With the Meaningful Usage (MU) program creating incentives for independent practitioners and hospitals to engage patients, patient portals accessible on web and mobile platforms are growing popular. However, launching a portal does not help in itself. You need patients accessing it to view, download or transmit their electronic records (at least 5% to qualify under MU). Small organizations and independent practitioners are therefore wary of investing in a technology solution that could end up adding to administrative and financial burden without generating justifiable ROI.
That's where enterprise mobility solutions win hands down.
According to the American Academy of Family Physicians, 20% of family physicians were using patient portals by 2010 – mainly for appointment scheduling and sharing of information. By 2011, 14% of physicians were using Patient Health Records (PHR) on a daily basis. In a few cases, PHRs were made available through provider based patient portals. More recently, a study by KLAS Research finds that most of the surveyed health systems and clinics have implemented a patient portal of some kind.
Driving patient portal adoption
One of the earliest deployers of patient portals, Kaiser Permanente, did struggle initially in getting patients to use the portal. Over a span of three years (2004-2007), they understood that the key is to include features that make sense to patients. In early days, the portal was mostly used for prescription refills, facility directory and educational material. By 2006, the popular features were online lab test results and e-mails to doctors or caregivers. The latter features created a surge in website registrations, from 9% to 27%.
Patient portals also need to be as simple and intuitive as possible. It's hard enough to get patients to access healthcare related applications once they're out of the doctor's office. What you don’t need is a user unfriendly interface driving them away. Mobile or web, patient portals must be efficient, clean and responsive. Enterprise mobility solutions ensure high performance, tight integration with Hospital Information Systems (HIS) and Laboratory Information Systems (LIS), and patient data security and safety through HIPAA and HL7 compliance.
Finally, providers need to create awareness of the portal by telling patients about it in the doctor's office. Patients can be informed through fliers, banners, emails, the provider's website and social media.
Desirable features of patient portals
Subsequent studies by Kaiser and other organizations show that the features most appreciated by patients in patient portals include:
- Online appointment scheduling
- Requesting prescription refills
- Connectivity with care teams (secure email, call features, etc.)
- Viewing key components of medical records
- Authorizing a family member to access their medical information
- Making clinical transactions – bill payments, access to statements, etc.

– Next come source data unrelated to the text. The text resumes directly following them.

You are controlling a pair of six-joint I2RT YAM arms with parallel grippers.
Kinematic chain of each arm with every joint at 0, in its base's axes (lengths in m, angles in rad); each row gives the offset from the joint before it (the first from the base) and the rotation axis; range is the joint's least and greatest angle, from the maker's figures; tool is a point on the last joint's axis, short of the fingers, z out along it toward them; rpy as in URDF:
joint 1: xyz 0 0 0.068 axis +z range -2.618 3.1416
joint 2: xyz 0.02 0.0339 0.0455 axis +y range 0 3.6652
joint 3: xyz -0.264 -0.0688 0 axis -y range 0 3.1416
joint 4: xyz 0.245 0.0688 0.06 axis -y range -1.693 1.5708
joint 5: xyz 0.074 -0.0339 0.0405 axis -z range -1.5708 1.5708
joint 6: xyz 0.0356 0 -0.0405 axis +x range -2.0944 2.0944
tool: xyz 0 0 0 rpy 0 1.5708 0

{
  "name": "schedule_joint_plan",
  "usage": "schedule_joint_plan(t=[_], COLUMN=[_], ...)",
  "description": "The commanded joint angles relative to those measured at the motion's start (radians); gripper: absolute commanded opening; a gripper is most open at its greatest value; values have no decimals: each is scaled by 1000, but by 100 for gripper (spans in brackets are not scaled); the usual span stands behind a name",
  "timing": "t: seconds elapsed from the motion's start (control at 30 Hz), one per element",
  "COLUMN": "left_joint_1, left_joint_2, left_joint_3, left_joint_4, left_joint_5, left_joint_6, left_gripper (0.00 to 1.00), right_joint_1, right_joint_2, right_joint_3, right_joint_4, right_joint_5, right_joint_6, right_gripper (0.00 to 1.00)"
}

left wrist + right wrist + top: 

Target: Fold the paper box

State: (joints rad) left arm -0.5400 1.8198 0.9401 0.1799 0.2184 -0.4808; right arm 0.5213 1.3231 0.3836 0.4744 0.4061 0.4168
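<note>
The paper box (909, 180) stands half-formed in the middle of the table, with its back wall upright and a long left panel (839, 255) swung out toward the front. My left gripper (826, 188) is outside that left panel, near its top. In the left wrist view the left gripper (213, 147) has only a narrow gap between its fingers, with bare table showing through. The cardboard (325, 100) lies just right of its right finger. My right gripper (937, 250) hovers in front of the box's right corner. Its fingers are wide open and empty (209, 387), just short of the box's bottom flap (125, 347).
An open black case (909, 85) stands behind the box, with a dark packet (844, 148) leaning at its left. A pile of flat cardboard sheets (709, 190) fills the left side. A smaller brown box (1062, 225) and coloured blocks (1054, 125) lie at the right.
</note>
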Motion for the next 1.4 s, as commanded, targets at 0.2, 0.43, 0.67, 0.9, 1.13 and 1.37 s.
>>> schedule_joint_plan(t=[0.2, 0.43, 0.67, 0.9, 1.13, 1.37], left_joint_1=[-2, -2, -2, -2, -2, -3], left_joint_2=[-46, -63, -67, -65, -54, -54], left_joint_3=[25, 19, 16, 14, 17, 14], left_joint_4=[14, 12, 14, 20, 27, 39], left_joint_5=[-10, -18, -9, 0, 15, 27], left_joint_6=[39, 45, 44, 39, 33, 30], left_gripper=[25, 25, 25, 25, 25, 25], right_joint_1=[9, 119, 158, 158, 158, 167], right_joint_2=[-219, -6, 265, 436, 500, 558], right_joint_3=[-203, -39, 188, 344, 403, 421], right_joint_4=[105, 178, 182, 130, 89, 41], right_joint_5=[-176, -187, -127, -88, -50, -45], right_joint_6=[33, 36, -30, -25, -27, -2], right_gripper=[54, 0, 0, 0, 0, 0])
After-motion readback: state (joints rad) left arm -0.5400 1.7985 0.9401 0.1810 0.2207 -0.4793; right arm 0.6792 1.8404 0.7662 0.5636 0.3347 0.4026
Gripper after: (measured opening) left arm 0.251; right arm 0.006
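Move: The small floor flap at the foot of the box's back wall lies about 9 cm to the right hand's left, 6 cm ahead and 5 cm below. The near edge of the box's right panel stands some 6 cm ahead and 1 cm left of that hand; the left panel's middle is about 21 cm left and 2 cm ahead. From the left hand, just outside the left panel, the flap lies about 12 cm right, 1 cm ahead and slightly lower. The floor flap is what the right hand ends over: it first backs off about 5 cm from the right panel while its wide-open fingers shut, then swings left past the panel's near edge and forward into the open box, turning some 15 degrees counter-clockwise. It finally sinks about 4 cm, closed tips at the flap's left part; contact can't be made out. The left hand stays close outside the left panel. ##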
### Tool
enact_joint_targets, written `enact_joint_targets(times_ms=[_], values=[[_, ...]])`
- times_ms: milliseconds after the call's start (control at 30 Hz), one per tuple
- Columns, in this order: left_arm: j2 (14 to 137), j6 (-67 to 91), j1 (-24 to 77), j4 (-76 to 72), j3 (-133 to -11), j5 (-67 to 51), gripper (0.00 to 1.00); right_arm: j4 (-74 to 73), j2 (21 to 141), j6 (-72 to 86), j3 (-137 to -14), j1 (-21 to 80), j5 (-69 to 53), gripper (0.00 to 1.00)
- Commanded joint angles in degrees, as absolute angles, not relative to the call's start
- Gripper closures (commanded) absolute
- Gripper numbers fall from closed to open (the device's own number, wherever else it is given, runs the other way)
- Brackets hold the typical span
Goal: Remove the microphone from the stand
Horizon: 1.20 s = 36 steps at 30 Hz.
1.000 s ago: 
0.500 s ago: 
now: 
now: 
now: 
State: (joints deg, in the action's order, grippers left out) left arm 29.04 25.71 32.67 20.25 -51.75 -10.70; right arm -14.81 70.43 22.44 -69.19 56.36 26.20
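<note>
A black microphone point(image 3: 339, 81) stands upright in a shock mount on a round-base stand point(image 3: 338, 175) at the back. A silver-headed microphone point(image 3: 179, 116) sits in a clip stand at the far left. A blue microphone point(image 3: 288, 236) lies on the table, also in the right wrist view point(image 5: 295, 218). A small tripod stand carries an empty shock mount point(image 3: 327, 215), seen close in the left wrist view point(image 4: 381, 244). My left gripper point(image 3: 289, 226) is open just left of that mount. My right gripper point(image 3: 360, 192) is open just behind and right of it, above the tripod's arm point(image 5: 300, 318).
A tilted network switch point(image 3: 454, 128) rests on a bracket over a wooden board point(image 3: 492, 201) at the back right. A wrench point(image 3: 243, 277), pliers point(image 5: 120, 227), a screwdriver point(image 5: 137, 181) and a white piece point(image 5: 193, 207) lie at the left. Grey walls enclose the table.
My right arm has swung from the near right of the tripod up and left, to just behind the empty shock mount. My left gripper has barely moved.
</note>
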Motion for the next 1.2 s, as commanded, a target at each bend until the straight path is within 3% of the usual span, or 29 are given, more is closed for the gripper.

- Receiving information that supports informed decision making
- Updating personal demographic details such as address
Other features that are not available across all patient portals but figure high on patients' and providers' "must have" lists include:
- Submission of referral forms
- Intake forms
- Access to family history
- Integration of patient portal information with health monitoring tools and mobile health solutions
- Adding attachments to medical records
- Access to health information relevant to patient-doctor encounters
Patient portals not only drive patient engagement but also help providers save money by automating regular processes. The increased patient-doctor communication reduces readmission rates, enhances patient loyalty and trust, and helps them make healthier lifestyle choices.